In vivo experiments were carried out to investigate the relevance of ME as a transdermal route for administration of Evo and Rut. Being a superior technique to directly assess unbound extracellular drug levels in the skin, in vivo microdialysis proved to be a sensitive and less invasive technique for monitoring the real-time true transdermal concentrations of analytes and their cutaneous penetration rates. The HPLC turned out to be rather compatible with direct injection of aqueous microdialysis samples. The importance of performing recovery validation studies for data interpretation and accuracy of determinations was demonstrated.

Conclusion

An O/W ME containing Evo and Rut was formulated for transdermal delivery. Ex vivo skin permeation and in vivo microdialysis were used to evaluate the percutaneous penetration of drugs. The data indicate that the transdermal route is an effective way to deliver the two active alkaloids.

Acknowledgments

This work was financially supported by a grant (09JW10) from Shanghai Education Committee, Subject Chief Scientist Program (10XD14303900) from Science and Technology Commission of Shanghai Municipality, and Program (NCET08-0898) for New Century Excellent Talents in Universities from the State Education Ministry, China.

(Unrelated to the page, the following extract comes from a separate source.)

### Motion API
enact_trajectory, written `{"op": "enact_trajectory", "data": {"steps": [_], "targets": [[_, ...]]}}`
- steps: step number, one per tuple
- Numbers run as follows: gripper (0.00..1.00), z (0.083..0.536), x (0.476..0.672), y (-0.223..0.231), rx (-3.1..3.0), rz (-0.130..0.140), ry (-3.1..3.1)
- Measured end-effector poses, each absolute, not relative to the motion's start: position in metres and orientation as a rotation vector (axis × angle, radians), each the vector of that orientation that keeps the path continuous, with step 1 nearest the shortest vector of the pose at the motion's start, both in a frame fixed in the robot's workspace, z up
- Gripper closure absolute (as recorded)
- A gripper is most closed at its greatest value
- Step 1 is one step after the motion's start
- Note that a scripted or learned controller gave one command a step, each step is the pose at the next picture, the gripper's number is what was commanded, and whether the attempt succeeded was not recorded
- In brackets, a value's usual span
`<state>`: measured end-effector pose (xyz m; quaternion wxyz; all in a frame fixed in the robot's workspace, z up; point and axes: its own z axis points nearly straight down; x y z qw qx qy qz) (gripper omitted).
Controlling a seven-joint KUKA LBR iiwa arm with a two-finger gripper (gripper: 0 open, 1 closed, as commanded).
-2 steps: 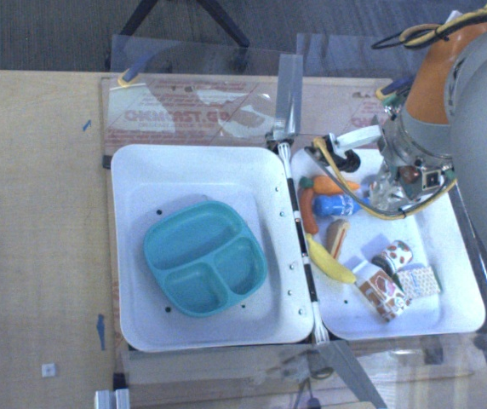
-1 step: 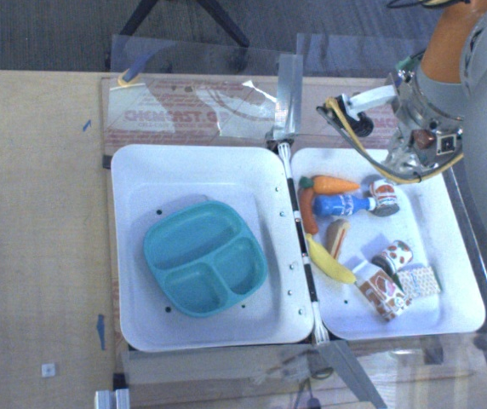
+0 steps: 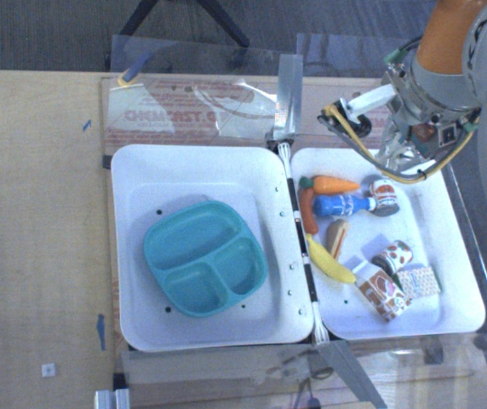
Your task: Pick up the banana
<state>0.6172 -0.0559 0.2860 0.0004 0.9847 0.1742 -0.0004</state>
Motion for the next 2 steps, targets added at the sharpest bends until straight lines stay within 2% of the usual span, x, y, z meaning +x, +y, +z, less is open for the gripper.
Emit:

The authors would like to thank Professor Annie Bligh from London Metropolitan University (United Kingdom), Dr Ji-Yong Liu from Changhai Hospital (Shanghai, China) and Dr Yu Liu from Fudan University (Shanghai, China) for their advice and assistance throughout the thesis process.

Disclosure

The authors report no conflicts of interest in this work.